NOTES FROM THE SMALL POND: One-dimensional
We are easily seduced. We believe we "get it" and understand the multitudinous and nuanced "Understanding of Things." We shake our heads at those that disagree on Facebook and change the channel to our own when we accidentally hear an opposing opinion. I've said this a thousand times because I'm old.
Here's 10 things to do that everyone should and no one will:
10. Shake the hand of a person who doesn't have a hand, but a hook or another prosthesis, and ask how the original equipment was lost. And listen. Write it down.
9. Interview the oldest person in your family. Ask them about their earliest memory and their most brutal/joyous. Write it down.
8. Go to Pine Valley after midnight and lay on your back in the snow or mud or grass with the wind or the mosquitoes or the ticks and look at the sky and wonder about what the same sky looked like in that exact spot 50 years ago. Five thousand years ago. Fifty thousand. Mind bend. Write it down.
7. Volunteer at a hospice. Be loving to the beloved. Write it down.

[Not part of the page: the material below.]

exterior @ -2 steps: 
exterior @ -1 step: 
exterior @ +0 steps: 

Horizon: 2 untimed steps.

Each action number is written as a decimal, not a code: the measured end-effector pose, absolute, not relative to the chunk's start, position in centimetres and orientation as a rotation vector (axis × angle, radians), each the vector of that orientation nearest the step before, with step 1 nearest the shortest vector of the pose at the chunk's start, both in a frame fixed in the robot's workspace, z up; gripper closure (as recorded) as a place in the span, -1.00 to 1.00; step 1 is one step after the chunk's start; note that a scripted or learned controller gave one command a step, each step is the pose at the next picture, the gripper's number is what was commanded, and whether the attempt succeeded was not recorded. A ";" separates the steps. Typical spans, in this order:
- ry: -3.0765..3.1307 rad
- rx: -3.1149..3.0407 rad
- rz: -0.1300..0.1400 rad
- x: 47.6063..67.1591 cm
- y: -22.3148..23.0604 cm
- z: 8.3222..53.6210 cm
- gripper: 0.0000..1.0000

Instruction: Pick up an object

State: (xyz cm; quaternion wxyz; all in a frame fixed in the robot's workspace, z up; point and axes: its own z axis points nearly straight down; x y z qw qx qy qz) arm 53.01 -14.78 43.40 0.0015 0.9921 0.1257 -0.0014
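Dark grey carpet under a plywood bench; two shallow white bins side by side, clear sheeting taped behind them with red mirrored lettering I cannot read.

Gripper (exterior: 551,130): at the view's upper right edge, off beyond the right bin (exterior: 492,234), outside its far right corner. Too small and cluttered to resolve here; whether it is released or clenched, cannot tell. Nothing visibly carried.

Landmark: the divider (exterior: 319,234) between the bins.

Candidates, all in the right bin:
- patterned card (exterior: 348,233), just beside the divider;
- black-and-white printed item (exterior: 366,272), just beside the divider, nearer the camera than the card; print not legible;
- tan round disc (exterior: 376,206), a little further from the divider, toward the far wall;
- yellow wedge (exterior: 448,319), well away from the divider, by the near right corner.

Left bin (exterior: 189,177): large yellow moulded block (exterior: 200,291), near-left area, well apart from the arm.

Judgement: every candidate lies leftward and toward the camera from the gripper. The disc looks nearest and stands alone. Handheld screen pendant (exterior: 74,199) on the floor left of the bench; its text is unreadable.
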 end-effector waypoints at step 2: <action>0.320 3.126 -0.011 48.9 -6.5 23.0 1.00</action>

6. Find one of those old-school gumball machines and slide your nickel in and crank the dial to extract one of those purple, bumpy, grape gumballs that make your mouth pucker and sucker and douse your mouth with saliva to dilute the sugar your teeth hate. Thanks, evolution. Write it down.

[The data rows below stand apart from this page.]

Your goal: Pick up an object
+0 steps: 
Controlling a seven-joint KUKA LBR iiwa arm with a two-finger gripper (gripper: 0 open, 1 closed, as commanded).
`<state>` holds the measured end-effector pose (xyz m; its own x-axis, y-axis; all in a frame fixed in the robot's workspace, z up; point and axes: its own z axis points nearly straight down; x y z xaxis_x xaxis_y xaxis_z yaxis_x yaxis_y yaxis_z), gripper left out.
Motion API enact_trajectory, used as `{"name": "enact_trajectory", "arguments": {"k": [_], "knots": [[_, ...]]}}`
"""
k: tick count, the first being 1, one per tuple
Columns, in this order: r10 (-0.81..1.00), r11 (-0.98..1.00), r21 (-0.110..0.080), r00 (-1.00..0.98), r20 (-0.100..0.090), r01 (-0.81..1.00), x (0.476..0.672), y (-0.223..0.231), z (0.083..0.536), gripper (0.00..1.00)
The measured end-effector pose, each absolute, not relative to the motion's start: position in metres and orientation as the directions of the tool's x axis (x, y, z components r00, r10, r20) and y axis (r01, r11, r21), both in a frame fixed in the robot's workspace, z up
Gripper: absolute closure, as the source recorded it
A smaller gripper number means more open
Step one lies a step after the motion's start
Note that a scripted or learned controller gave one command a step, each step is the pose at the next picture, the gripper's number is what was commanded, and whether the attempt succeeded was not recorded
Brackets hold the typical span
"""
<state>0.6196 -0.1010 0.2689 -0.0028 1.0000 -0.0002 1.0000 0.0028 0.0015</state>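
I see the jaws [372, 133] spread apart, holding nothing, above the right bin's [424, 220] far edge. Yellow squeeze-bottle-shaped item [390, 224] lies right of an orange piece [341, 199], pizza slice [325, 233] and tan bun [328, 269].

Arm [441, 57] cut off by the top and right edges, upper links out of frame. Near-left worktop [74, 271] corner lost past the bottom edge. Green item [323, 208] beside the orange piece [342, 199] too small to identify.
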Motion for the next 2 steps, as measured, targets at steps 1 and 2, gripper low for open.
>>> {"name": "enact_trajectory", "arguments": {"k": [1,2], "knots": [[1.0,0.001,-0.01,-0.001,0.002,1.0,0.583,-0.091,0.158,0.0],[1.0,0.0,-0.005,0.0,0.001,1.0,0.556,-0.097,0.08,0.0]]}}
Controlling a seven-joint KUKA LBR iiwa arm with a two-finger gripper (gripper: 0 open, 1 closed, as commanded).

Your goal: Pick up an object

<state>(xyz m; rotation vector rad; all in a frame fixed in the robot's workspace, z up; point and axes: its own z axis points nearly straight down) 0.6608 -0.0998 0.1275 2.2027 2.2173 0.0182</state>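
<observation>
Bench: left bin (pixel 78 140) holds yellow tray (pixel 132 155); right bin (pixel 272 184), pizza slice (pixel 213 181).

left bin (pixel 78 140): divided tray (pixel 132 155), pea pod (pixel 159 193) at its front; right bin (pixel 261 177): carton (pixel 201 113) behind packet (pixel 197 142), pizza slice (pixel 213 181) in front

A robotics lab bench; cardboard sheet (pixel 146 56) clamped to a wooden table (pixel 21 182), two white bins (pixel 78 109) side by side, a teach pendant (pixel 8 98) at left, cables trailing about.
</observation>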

5. Walk on crutches. Humbling. Not humiliating, but humbling. Write it down.
4. Start a fire with no matches or no lighter. It can be done and has been for 40,000 years but hasn't been for a hundred by anyone that anyone knows. Write it the hell down.
3. Eat raw protein, something that used to be swimming or climbing or running or hoping it wouldn't die, but did. Give in to your apex predator. Write it down.
2. Tell yourself the truth. Take a deep breath and stand in front of a mirror and tell yourself what you think of yourself. Chickens--t. Write it, loser.